I've successfully used the Term co-occurrence counter node to analyse co-occurrence between terms within documents. What I'd also like to do is calculate co-occurrence between terms and document metadata, such as the author or source category.

I gather from my efforts thus far that the co-occurrence counter is not designed to do this: it seems to count co-occurrence either within the document body text or within the document title (I haven't actually tried within-title counting, but I assume that's what the title-level co-occurrence option is designed to count).
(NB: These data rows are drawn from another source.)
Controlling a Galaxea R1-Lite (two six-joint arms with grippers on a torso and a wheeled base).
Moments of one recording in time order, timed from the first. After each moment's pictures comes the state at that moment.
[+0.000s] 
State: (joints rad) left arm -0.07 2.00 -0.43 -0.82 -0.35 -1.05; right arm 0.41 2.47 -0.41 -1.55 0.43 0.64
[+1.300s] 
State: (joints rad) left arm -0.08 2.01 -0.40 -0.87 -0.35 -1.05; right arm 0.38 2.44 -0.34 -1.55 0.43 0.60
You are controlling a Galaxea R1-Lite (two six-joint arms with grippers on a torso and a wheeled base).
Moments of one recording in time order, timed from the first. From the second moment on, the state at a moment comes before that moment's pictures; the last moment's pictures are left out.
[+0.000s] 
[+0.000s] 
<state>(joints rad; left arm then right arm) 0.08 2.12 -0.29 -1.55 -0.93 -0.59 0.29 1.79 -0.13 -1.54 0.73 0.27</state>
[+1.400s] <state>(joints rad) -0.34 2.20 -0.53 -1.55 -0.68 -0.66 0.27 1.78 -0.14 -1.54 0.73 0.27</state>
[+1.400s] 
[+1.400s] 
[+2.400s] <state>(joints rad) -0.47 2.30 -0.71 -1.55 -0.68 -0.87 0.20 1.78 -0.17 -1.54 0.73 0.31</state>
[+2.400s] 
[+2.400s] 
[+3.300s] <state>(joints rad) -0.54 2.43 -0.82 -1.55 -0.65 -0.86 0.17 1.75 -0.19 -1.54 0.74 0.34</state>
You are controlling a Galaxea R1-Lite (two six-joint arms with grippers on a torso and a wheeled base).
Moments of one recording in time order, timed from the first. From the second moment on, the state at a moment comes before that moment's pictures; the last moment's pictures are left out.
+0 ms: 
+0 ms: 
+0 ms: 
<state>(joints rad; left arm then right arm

I note that there is an option to skip meta information sections, but unchecking this doesn't have any apparent effect.

Is there any way to achieve what I am describing here? Basically I want a higher-level to the co-occurrence counter's options -- one that considers the document text and the meta information together.

One option that occurs to me would be to artificially 'inject' the desired meta information into the document text itself. I suppose appending this information using the Groupby or String manipulation nodes while the documents are in string form could achieve this. This is far from ideal, though.

Another option would by to construct a different method to calculate co-occurrence that can incorporate additional data fields. But I don't know how to do this anywhere near as efficiently as the Term co-occurrence counter node.

Any suggestions would be appreciated.

Hi,

you are right, the Term Co-occurrence counter is not designed to take meta information into account. Instead of injecting the meta info into the document text maybe you can try to use Frequent Item Set Mining. You can think of authors as items and documents as transactions. Then start with a low minimum support to get many frequent sets. 

Cheers, Kilian

That's a totally new technique to me! If I get around to trying it out and have any success I'll let you know. Thanks.

This topic was automatically closed 90 days after the last reply. New replies are no longer allowed.